● Activity
An exact copy of the entries is required, excluding any pictures.

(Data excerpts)
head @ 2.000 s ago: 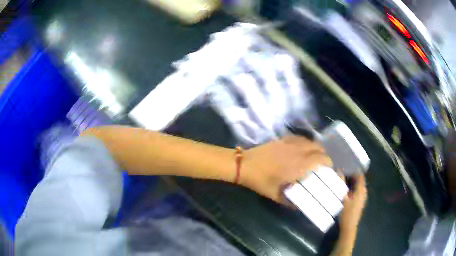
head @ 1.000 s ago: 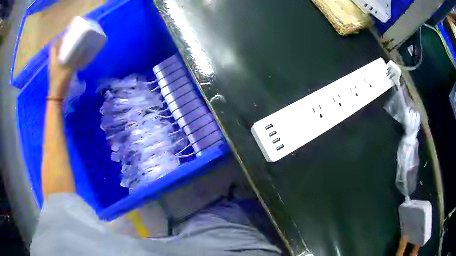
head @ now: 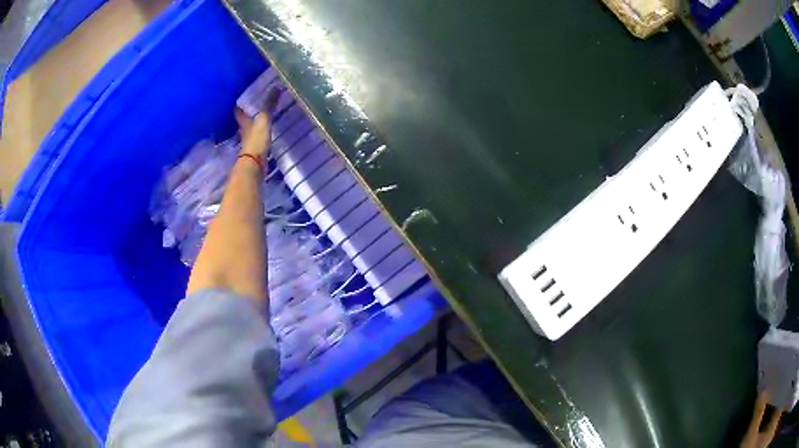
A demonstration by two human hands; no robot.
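Observation:
My left hand (head: pixel 256 131), with a red string on the wrist, reaches into the blue bin (head: pixel 83 262) and grips a white outlet unit (head: pixel 257 93) at the far end of a row of units (head: pixel 337 210). Its fingers are partly hidden. My right hand (head: pixel 767 422) is cut off by the lower right edge; its fingers are on another outlet unit (head: pixel 781 363). A bagged cord (head: pixel 771 245) runs from that unit to the far end of the white bench power strip (head: pixel 635 210), where its plug (head: pixel 745 103) sits.
Bagged cords (head: pixel 302 302) lie in the bin beside the row. The dark green bench mat (head: pixel 456 114) has a glossy front edge along the bin. A yellowish block (head: pixel 644 13) lies at the back by the post. Small clear scraps lie near the bench edge.
My left hand has lowered its unit from above the bin to the end of the row. The view has shifted, and my right hand and its unit now sit closer to the right edge.

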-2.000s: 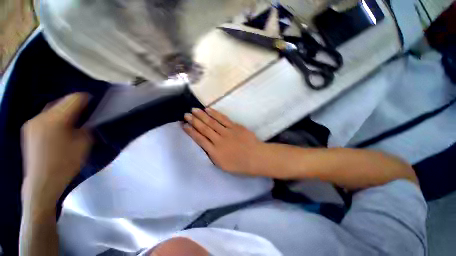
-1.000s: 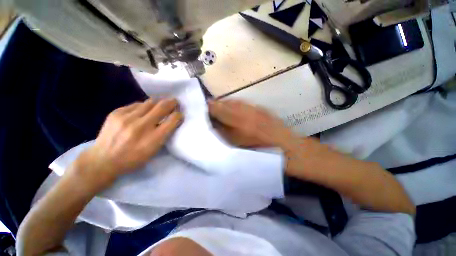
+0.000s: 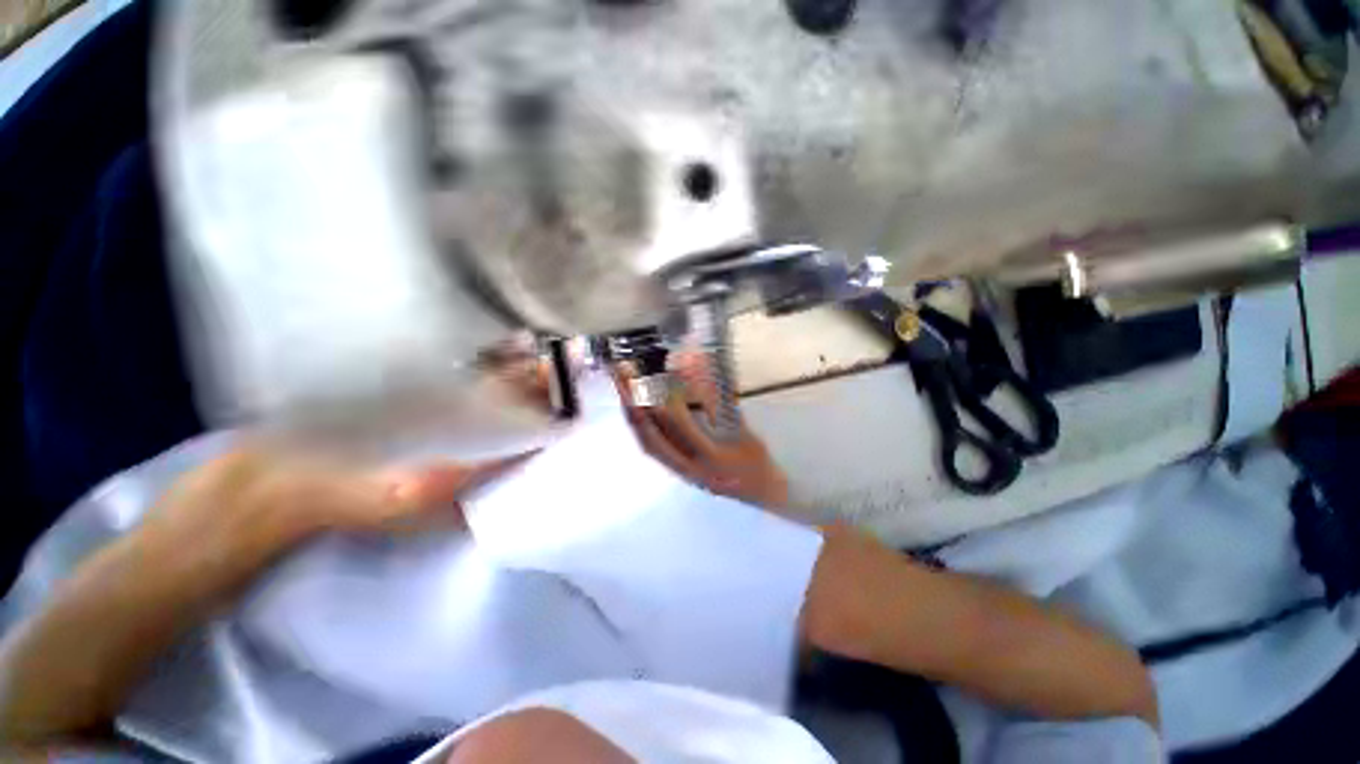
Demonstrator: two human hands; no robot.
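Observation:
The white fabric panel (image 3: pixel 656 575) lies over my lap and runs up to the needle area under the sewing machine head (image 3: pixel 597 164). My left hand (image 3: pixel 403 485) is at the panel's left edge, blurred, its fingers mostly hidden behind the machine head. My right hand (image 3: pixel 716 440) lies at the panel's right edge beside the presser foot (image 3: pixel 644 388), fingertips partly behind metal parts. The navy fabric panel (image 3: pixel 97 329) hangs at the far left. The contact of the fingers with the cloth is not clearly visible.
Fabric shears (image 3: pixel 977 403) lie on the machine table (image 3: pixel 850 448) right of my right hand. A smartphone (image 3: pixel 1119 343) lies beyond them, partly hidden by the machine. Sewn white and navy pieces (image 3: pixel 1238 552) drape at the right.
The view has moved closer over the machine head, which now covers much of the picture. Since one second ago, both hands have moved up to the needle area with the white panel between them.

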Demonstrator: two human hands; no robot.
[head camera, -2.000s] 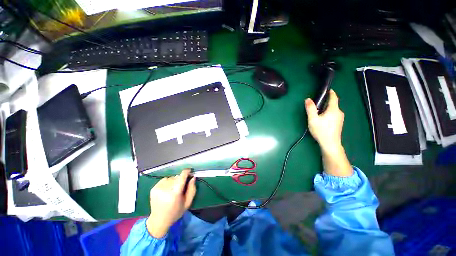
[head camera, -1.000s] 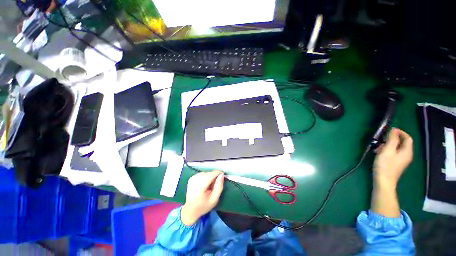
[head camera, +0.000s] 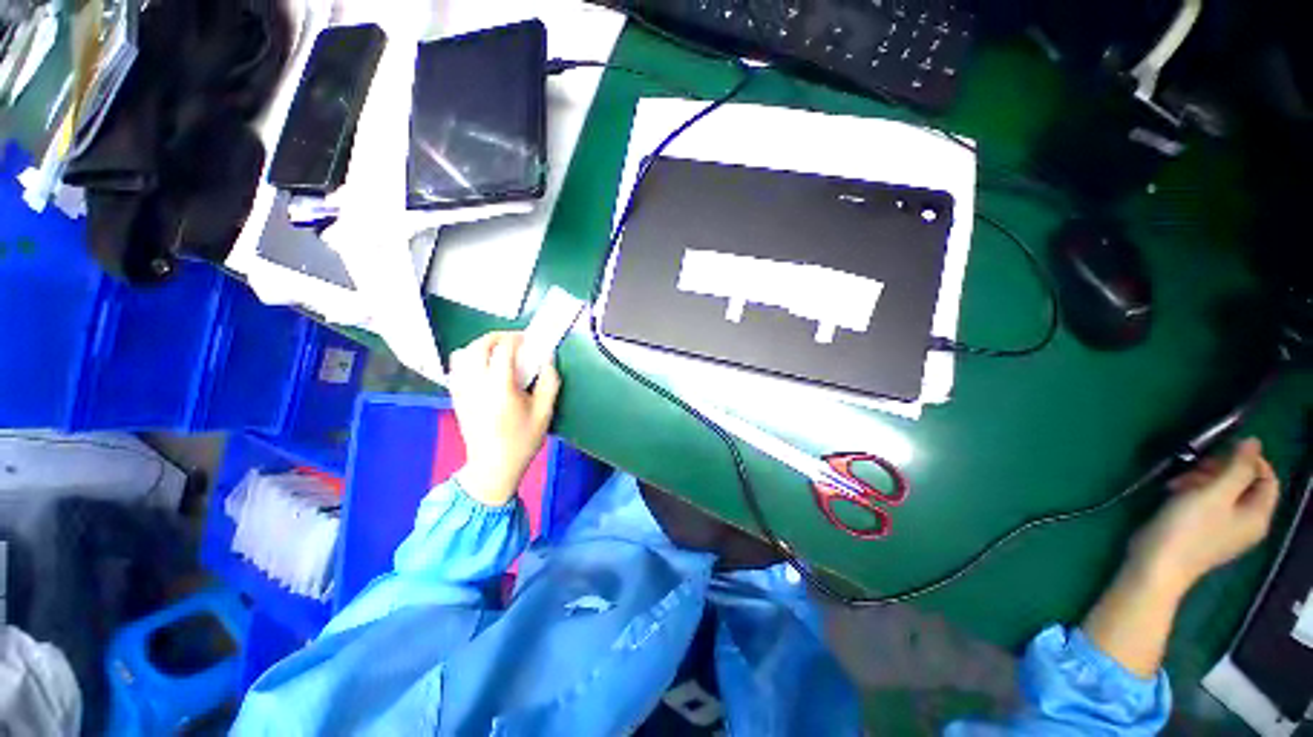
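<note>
A dark tablet (head camera: 778, 346) lies back up on a white sheet (head camera: 806, 133), with a cut white label (head camera: 785, 288) on its back. My left hand (head camera: 501, 410) pinches a white paper strip (head camera: 552, 324) at the bench's front edge. My right hand (head camera: 1217, 511) is at the far right, loosely curled just below the cable end of the black scanner (head camera: 1221, 429), whose upper part is dark and unclear. It appears not to grip it. Red-handled scissors (head camera: 860, 494) lie in front of the tablet.
A black mouse (head camera: 1103, 284) and keyboard (head camera: 850, 36) are behind. A black cable (head camera: 979, 564) loops along the front edge. At left are a glossy black device (head camera: 480, 118), a phone (head camera: 328, 108) and papers. Blue bins (head camera: 377, 475) stand below left. Another tablet (head camera: 1282, 634) is at the right edge.
The view has swung left. My left hand has moved from beside the scissors to the white strip and taken hold of it. My right hand has come off the scanner's handle.
</note>
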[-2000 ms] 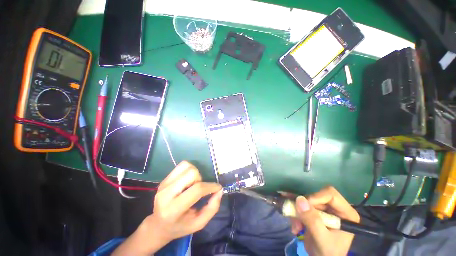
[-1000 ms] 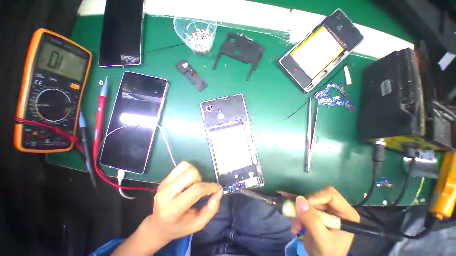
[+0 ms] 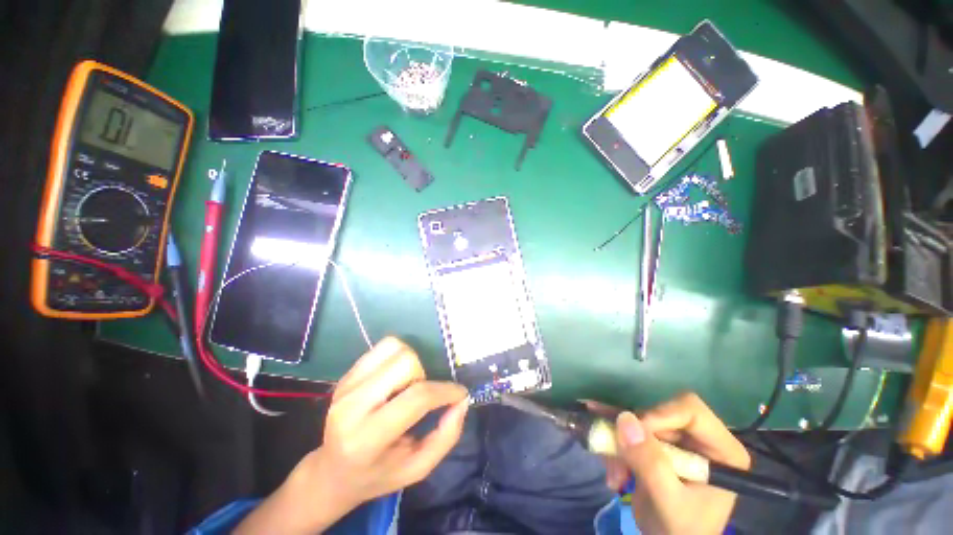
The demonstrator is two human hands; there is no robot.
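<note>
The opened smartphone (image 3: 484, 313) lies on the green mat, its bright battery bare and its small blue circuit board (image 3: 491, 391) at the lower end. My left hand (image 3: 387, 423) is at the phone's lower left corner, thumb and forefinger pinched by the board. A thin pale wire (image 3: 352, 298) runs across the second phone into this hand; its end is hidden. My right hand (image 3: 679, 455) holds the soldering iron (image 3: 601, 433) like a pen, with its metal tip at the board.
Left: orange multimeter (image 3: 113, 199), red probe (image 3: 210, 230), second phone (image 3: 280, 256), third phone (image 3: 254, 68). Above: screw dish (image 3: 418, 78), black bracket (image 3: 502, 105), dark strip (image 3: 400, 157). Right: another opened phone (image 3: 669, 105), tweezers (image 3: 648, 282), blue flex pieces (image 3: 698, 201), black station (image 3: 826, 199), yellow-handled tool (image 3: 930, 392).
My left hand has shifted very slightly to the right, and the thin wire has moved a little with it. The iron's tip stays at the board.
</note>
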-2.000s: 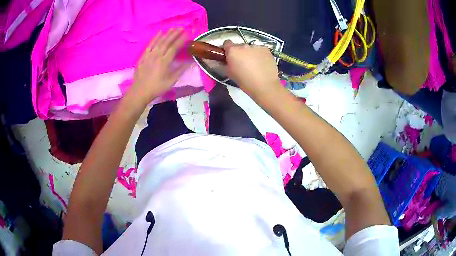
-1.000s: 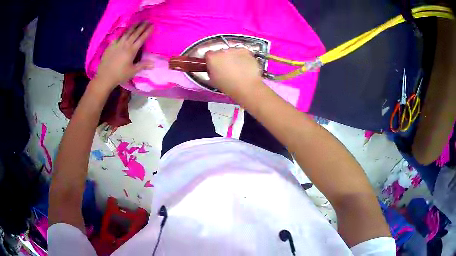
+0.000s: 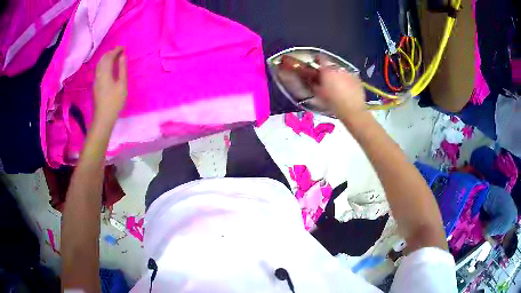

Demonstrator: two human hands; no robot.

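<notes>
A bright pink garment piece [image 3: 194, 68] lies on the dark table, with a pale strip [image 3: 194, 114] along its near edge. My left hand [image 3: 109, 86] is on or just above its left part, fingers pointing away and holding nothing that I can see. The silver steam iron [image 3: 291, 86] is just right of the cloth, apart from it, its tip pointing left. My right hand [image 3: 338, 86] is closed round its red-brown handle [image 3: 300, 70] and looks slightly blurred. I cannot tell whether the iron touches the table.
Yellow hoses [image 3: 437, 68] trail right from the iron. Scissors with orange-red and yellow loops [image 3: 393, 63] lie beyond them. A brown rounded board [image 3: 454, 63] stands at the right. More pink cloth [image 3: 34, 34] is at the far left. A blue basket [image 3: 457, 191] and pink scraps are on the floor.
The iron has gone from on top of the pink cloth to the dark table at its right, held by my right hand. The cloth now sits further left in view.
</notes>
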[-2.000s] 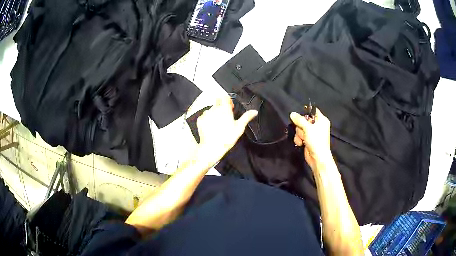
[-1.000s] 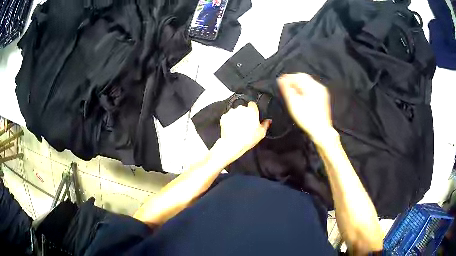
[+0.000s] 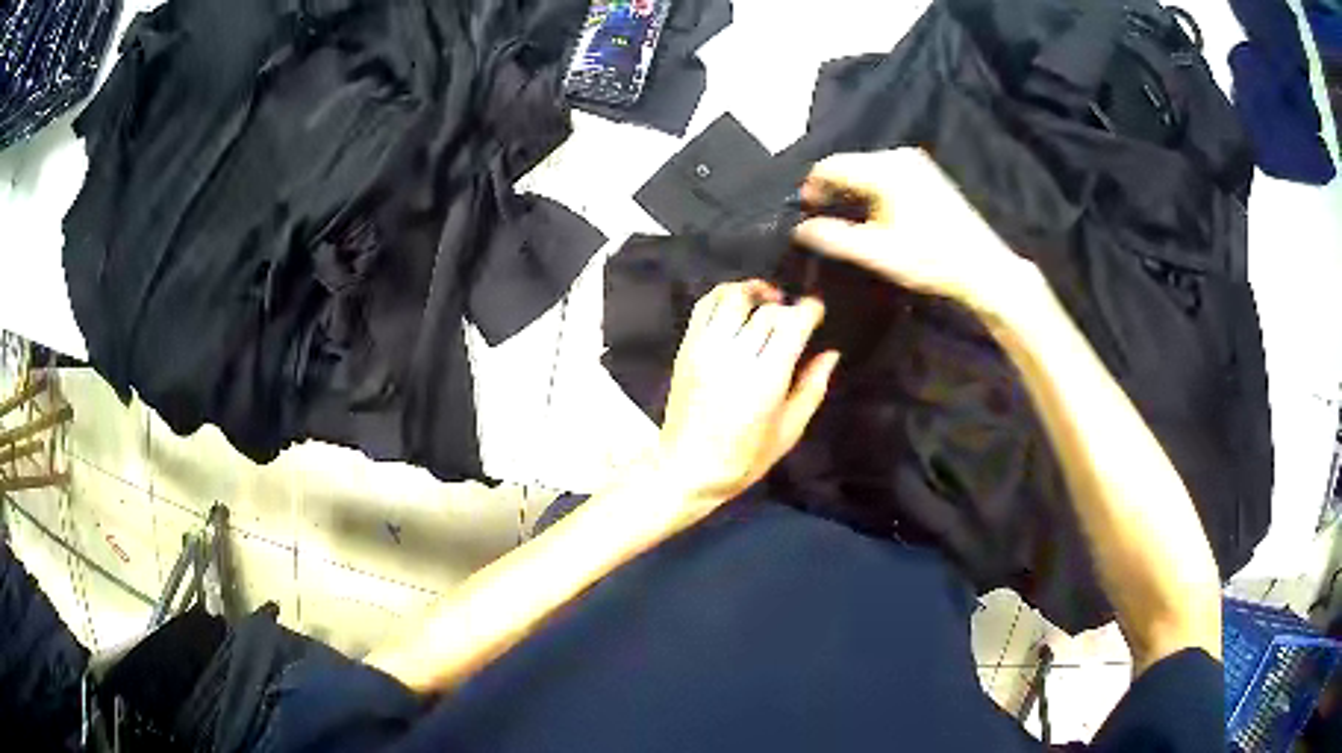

● Answer section
head @ 2.000 s ago: 
head @ 1.000 s ago: 
head @ now: 
A demonstration by two human hands; no robot.
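Observation:
My left hand (head: pixel 256 131), with a red string on the wrist, reaches into the blue bin (head: pixel 83 262) and grips a white outlet unit (head: pixel 257 93) at the far end of a row of units (head: pixel 337 210). Its fingers are partly hidden. My right hand (head: pixel 767 422) is cut off by the lower right edge; its fingers are on another outlet unit (head: pixel 781 363). A bagged cord (head: pixel 771 245) runs from that unit to the far end of the white bench power strip (head: pixel 635 210), where its plug (head: pixel 745 103) sits.
Bagged cords (head: pixel 302 302) lie in the bin beside the row. The dark green bench mat (head: pixel 456 114) has a glossy front edge along the bin. A yellowish block (head: pixel 644 13) lies at the back by the post. Small clear scraps lie near the bench edge.
My left hand has lowered its unit from above the bin to the end of the row. The view has shifted, and my right hand and its unit now sit closer to the right edge.
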
-2.000s: 
-1.000s: 
+0.000s: 
Demonstrator: two human hands; no robot.
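Observation:
The white fabric panel (image 3: pixel 656 575) lies over my lap and runs up to the needle area under the sewing machine head (image 3: pixel 597 164). My left hand (image 3: pixel 403 485) is at the panel's left edge, blurred, its fingers mostly hidden behind the machine head. My right hand (image 3: pixel 716 440) lies at the panel's right edge beside the presser foot (image 3: pixel 644 388), fingertips partly behind metal parts. The navy fabric panel (image 3: pixel 97 329) hangs at the far left. The contact of the fingers with the cloth is not clearly visible.
Fabric shears (image 3: pixel 977 403) lie on the machine table (image 3: pixel 850 448) right of my right hand. A smartphone (image 3: pixel 1119 343) lies beyond them, partly hidden by the machine. Sewn white and navy pieces (image 3: pixel 1238 552) drape at the right.
The view has moved closer over the machine head, which now covers much of the picture. Since one second ago, both hands have moved up to the needle area with the white panel between them.
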
Demonstrator: two human hands; no robot.
[head camera, -2.000s] 
[head camera, -1.000s] 
[head camera, +0.000s] 
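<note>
A dark tablet (head camera: 778, 346) lies back up on a white sheet (head camera: 806, 133), with a cut white label (head camera: 785, 288) on its back. My left hand (head camera: 501, 410) pinches a white paper strip (head camera: 552, 324) at the bench's front edge. My right hand (head camera: 1217, 511) is at the far right, loosely curled just below the cable end of the black scanner (head camera: 1221, 429), whose upper part is dark and unclear. It appears not to grip it. Red-handled scissors (head camera: 860, 494) lie in front of the tablet.
A black mouse (head camera: 1103, 284) and keyboard (head camera: 850, 36) are behind. A black cable (head camera: 979, 564) loops along the front edge. At left are a glossy black device (head camera: 480, 118), a phone (head camera: 328, 108) and papers. Blue bins (head camera: 377, 475) stand below left. Another tablet (head camera: 1282, 634) is at the right edge.
The view has swung left. My left hand has moved from beside the scissors to the white strip and taken hold of it. My right hand has come off the scanner's handle.
</note>
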[-2000 ms] 
[-1000 ms] 
[+0 ms] 
The demonstrator is two human hands; there is no robot.
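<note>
The opened smartphone (image 3: 484, 313) lies on the green mat, its bright battery bare and its small blue circuit board (image 3: 491, 391) at the lower end. My left hand (image 3: 387, 423) is at the phone's lower left corner, thumb and forefinger pinched by the board. A thin pale wire (image 3: 352, 298) runs across the second phone into this hand; its end is hidden. My right hand (image 3: 679, 455) holds the soldering iron (image 3: 601, 433) like a pen, with its metal tip at the board.
Left: orange multimeter (image 3: 113, 199), red probe (image 3: 210, 230), second phone (image 3: 280, 256), third phone (image 3: 254, 68). Above: screw dish (image 3: 418, 78), black bracket (image 3: 502, 105), dark strip (image 3: 400, 157). Right: another opened phone (image 3: 669, 105), tweezers (image 3: 648, 282), blue flex pieces (image 3: 698, 201), black station (image 3: 826, 199), yellow-handled tool (image 3: 930, 392).
My left hand has shifted very slightly to the right, and the thin wire has moved a little with it. The iron's tip stays at the board.
</note>
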-2.000s: 
-1.000s: 
+0.000s: 

Demonstrator: two human hands; no robot.

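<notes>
A bright pink garment piece [image 3: 194, 68] lies on the dark table, with a pale strip [image 3: 194, 114] along its near edge. My left hand [image 3: 109, 86] is on or just above its left part, fingers pointing away and holding nothing that I can see. The silver steam iron [image 3: 291, 86] is just right of the cloth, apart from it, its tip pointing left. My right hand [image 3: 338, 86] is closed round its red-brown handle [image 3: 300, 70] and looks slightly blurred. I cannot tell whether the iron touches the table.
Yellow hoses [image 3: 437, 68] trail right from the iron. Scissors with orange-red and yellow loops [image 3: 393, 63] lie beyond them. A brown rounded board [image 3: 454, 63] stands at the right. More pink cloth [image 3: 34, 34] is at the far left. A blue basket [image 3: 457, 191] and pink scraps are on the floor.
The iron has gone from on top of the pink cloth to the dark table at its right, held by my right hand. The cloth now sits further left in view.
</notes>
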[-2.000s] 
[-1.000s] 
[+0.000s] 

The answer was given in full.